Virtual IP failover issue with vmware exsi ip based hashing

arpfailovericmplinuxvmware

We are deploying HA database cluster on exsi which based on virtual IP concept for failover. if One node fail reserved VIP will be assigned to another node

we have two exsi nodes and two virtual machines on those exsi nodes as master and slave.

db_master = 192.168.60.10
db_slsave = 192.168.60.11
reserved_vip = 192.168.60.12

gateway = 192.168.60.1

each exsi node have two interfaces. NIC teaming configured with IP hash-based routing with the of LAG configured on the switch side ( NO LACP).

LAG configured as a trunk port and I terminate VLANs inside the exsi port groups

All of my database servers are on vlan 60 and those are the only VM on the exsi at the moment

I configured virtual port group and assign vlan 60. and network up and running. I can ping other nodes outside my setup and LAG working fine when I remove one cable.

the issue comes with database failover. For normal scenario VIP 192.168.60.12 assigned to db_master. when I switched off db_master VIP will be assigned to db_slave.

The failover software feature is working perfectly fine but when virtual ip (192.168.60.12) assigned to db_slave I cannot ping it anymore from the gateway.

it seems this is arp issue. but I would like to confirm that exsi IP hash-based routing and lag not playing wrong here by effecting the failover.

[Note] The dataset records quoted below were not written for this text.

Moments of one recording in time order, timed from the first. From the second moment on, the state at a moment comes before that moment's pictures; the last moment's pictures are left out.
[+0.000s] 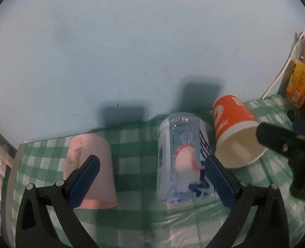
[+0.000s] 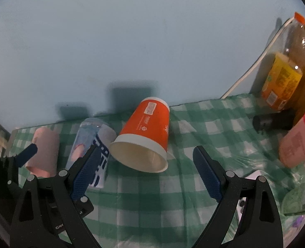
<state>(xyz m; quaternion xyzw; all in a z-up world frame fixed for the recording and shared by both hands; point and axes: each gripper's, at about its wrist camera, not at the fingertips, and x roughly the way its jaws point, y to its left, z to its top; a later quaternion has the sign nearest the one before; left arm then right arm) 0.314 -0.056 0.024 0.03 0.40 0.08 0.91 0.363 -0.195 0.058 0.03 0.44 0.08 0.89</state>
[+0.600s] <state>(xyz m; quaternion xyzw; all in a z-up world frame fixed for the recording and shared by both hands) 0.340 -0.056 0.003 -0.02 0.44 0.03 0.90 0.381 -0.197 0.042 0.06 0.47 0.08 0.88</state>
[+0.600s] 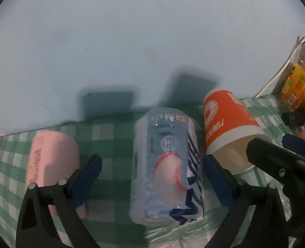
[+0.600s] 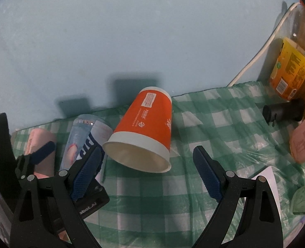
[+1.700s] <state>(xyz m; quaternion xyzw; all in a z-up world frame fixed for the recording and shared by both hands) 0.186 -0.052 0.029 -0.03 0.41 -0.04 0.91 0.254 -0.196 0.050 0.04 0.44 0.15 0.88</state>
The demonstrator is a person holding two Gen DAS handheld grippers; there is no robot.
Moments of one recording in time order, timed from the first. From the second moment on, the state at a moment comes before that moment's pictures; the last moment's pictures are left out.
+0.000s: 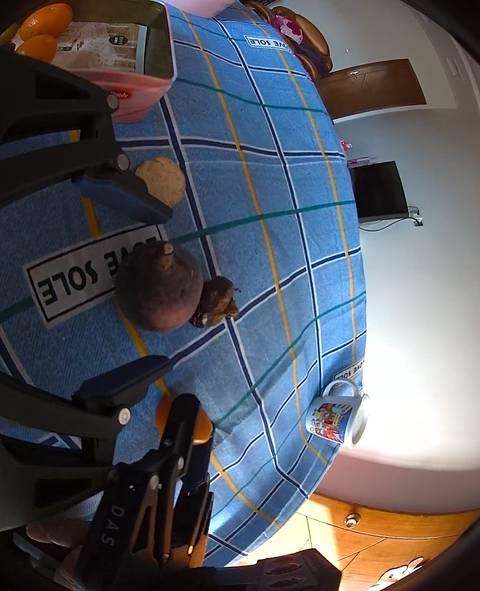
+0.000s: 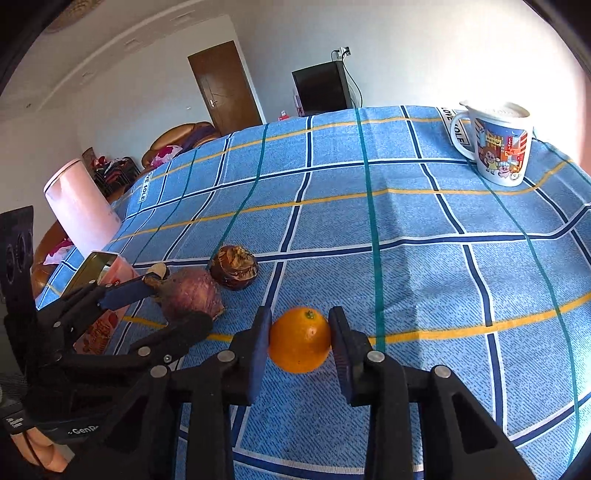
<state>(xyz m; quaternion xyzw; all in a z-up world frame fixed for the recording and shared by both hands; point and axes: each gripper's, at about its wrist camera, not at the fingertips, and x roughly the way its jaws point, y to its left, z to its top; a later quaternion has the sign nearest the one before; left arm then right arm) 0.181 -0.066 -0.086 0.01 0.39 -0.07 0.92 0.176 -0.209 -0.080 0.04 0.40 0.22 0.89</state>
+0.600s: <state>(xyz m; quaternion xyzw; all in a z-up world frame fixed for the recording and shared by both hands) 0.182 -0.057 -0.083 -0.03 0.38 -0.09 0.92 0.171 -0.207 -0.076 0.03 0.38 0.23 0.89</state>
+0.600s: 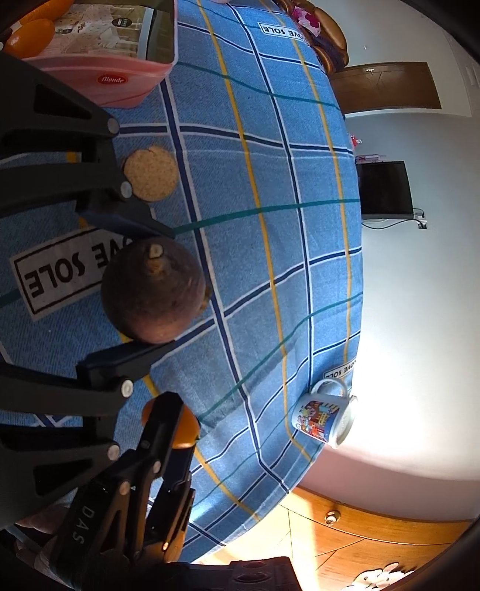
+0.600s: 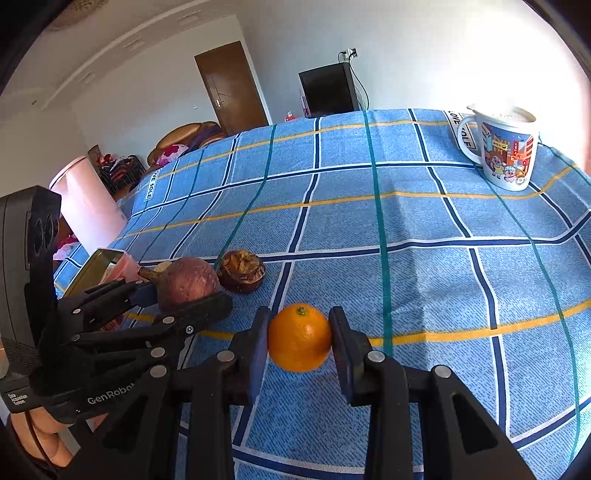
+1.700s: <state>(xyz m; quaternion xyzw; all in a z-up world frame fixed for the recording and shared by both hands) 0.137 -0.061 -0.052 0.00 0.23 -0.06 0.97 0.131 -0.211 -0.048 0.01 0.26 0.23 0.94</state>
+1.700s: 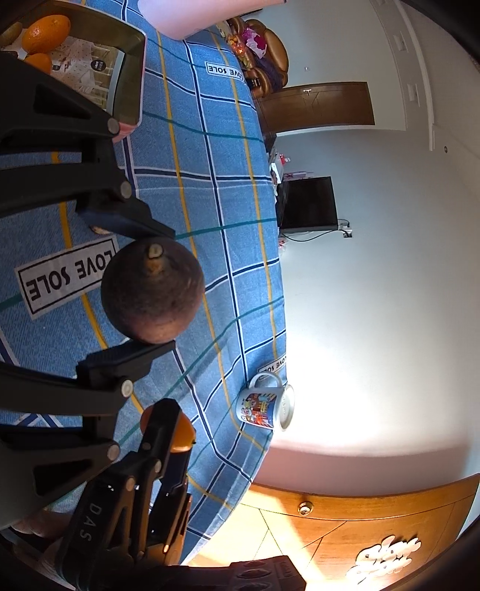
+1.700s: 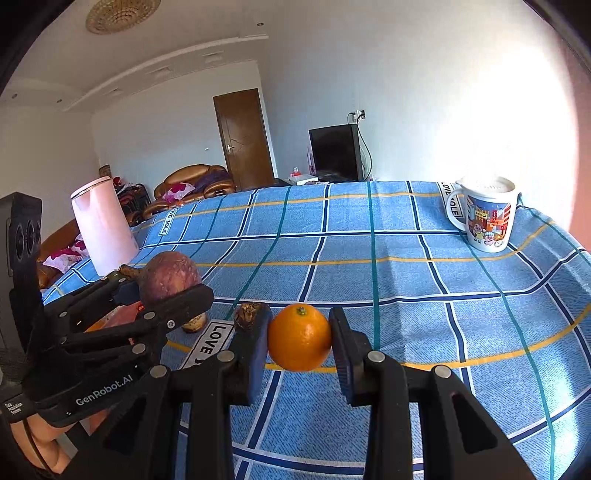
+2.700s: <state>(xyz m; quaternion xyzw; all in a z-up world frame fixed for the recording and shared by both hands) 0.094 -0.014 -0.046 -0.02 0.20 -0.03 0.98 0.104 -0.163 -0.039 -0.03 0.22 0.25 0.94</state>
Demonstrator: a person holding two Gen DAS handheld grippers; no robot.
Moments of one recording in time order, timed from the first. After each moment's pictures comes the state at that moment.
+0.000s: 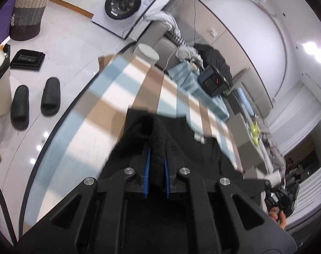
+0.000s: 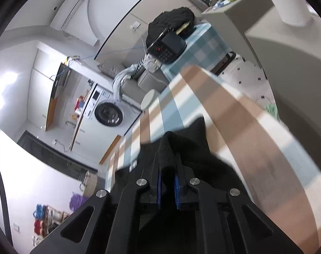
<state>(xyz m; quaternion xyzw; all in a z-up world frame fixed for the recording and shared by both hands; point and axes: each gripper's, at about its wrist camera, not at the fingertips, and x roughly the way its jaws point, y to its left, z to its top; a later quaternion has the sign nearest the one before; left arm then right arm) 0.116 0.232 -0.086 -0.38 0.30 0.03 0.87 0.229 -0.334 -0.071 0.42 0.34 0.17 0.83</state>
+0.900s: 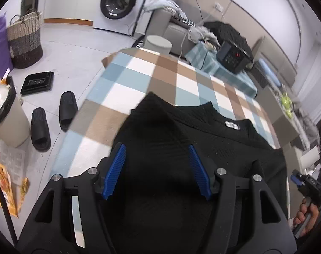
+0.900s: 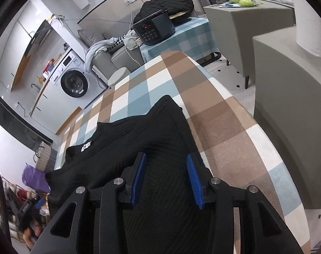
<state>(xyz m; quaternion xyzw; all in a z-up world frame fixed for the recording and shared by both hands) 0.180 0.198 -0.106 -0.25 0.39 0.08 0.88 0.247 -0.292 -0.096 0.23 0.42 0.13 0.87</state>
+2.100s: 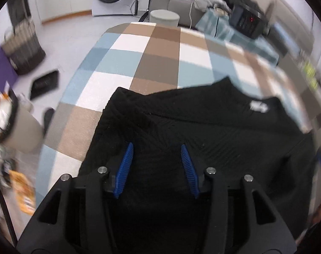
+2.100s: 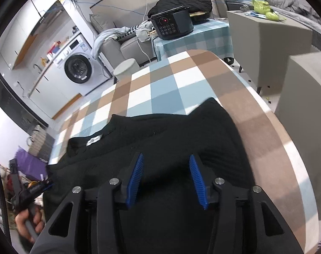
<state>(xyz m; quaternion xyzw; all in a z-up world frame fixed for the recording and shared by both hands) 0.261 0.166 -0.134 -0.15 0.50 0.12 0.85 0.283 -0.213 -0.083 0.17 0.44 0.12 0.87</state>
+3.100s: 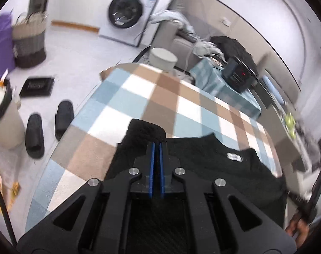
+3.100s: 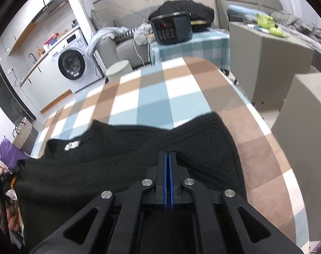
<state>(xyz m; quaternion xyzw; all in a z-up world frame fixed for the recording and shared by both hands) 0.225 0.218 -0.102 -0.29 0.34 0.12 0.89 0.302 -0.222 -0.098 0.13 0.42 0.11 0.89</state>
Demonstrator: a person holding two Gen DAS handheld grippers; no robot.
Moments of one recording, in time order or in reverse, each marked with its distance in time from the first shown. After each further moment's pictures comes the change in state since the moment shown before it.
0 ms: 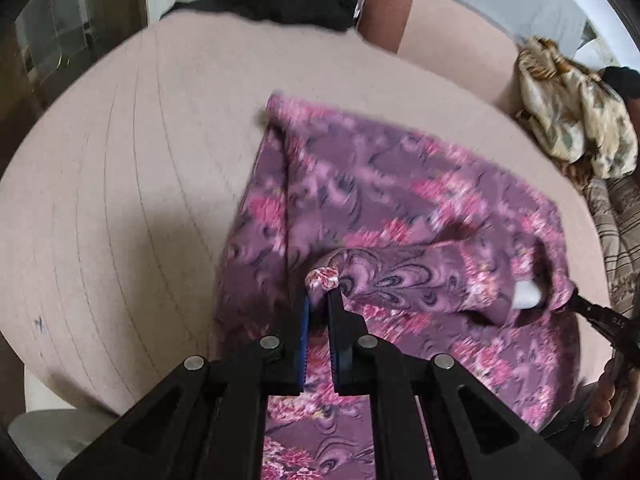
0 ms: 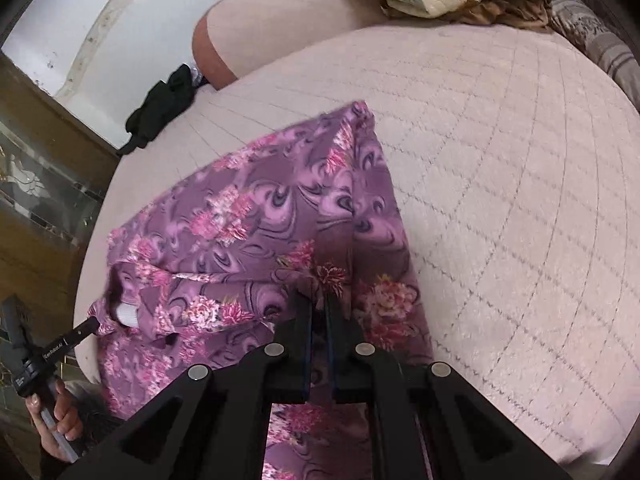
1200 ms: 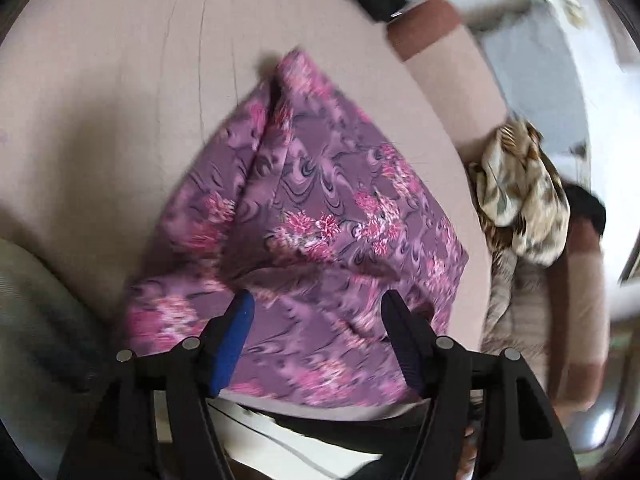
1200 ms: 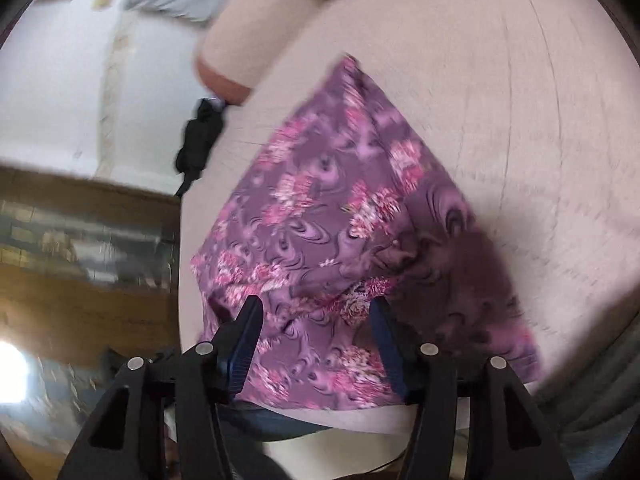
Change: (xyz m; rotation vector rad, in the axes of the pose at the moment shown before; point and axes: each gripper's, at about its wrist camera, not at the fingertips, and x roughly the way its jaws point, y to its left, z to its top) left arm -0.020 0.034 -0.027 -0.455 0.167 -0.391; right arm -0.023 -0.009 -0.041 0.430 0.095 0.335
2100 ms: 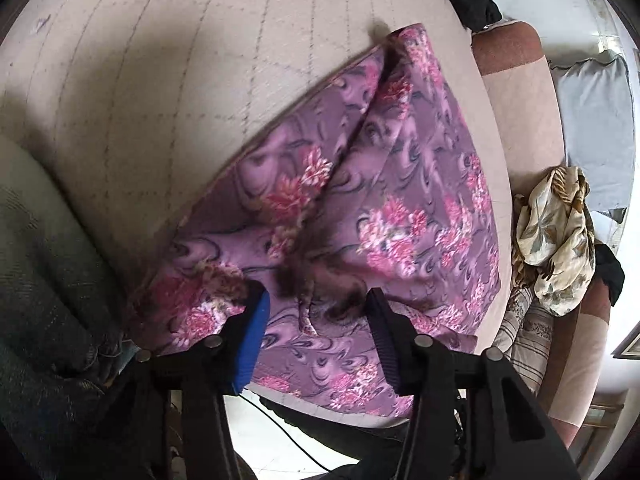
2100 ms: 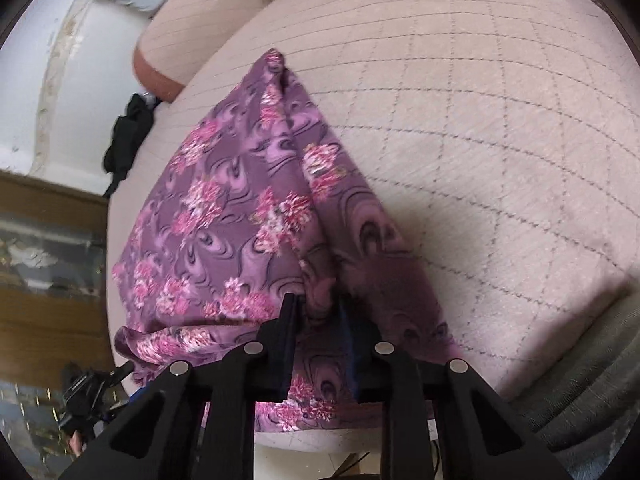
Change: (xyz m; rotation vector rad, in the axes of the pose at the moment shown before) left arm 0.026 0.044 -0.010 -0.215 0.041 0.076; right arm 0.004 -0.019 0.003 -0.102 -0.055 -0.229
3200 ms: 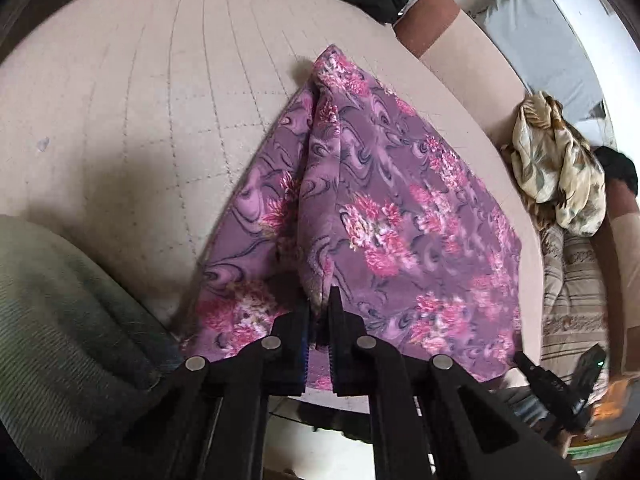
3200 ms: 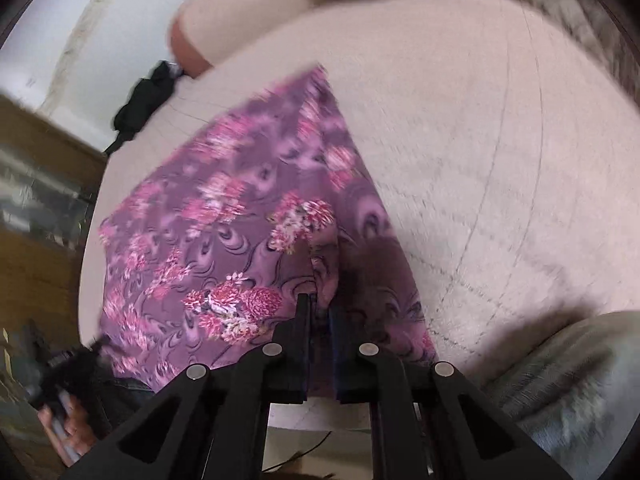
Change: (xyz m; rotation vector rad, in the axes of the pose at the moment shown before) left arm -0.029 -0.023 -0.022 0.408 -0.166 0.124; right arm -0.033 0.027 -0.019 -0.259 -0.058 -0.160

moreover, I did not check this with application level but only with ICMP

Best Answer

The ESXi's vSwitch doesn't care about IP addresses, just MACs. The "IP hash-based routing" is about L2 load balancing - which egress port is used - and has no relevance for IP routing.

You need to make sure that a gratuitous ARP (GARP) is sent by the failover server and that this GARP is properly processed by all relevant nodes in the segment - they all need to update their ARP cache tables. Alternatively, the obsolete entry can be deleted (so it gets reARPed). If neither can be done then that failover concept won't work.

Without proper ARP update (IP-to-MAC mapping) the IP packets are sent to the failed MAC node - the switches forward the frame to the failed device (or they might be flooded to all switch ports but with the wrong MAC that makes no difference).

Also, you shouldn't use IP hashing and static LAG on the physical switch opposite the ESXi unless your workload is suited for it. While this does work, the potentially unwanted effect of the LAG group is that the switch decides which port is used to send to the host for a certain vNIC (MAC). With simple, independent ports instead of a LAG trunk and routing by virtual port ID or MAC hash, the switch uses the ports that the destination vNIC/MAC is logically associated with (because it was used for egress and learned) - so the host decides which port is used from switch to host. Generally, this is prefered.

In other words, without static LAG traffic from or to a certain vNIC always uses the same physical port in both directions (controlled by the host). With static LAG the traffic to a certain vNIC might use a different port (controlled by the switch) than the traffic from that vNIC (controlled by the host).

Since a vSwitch never forwards a frame back through a physical port you don't need a LAG trunk or STP to prevent a bridge loop. The ESXi behaves more predictably when you don't use LAG. You can also set up a port group for each physical NIC and fail over to another port group's NIC - that gives you total control over vNIC-to-physical-NIC mapping.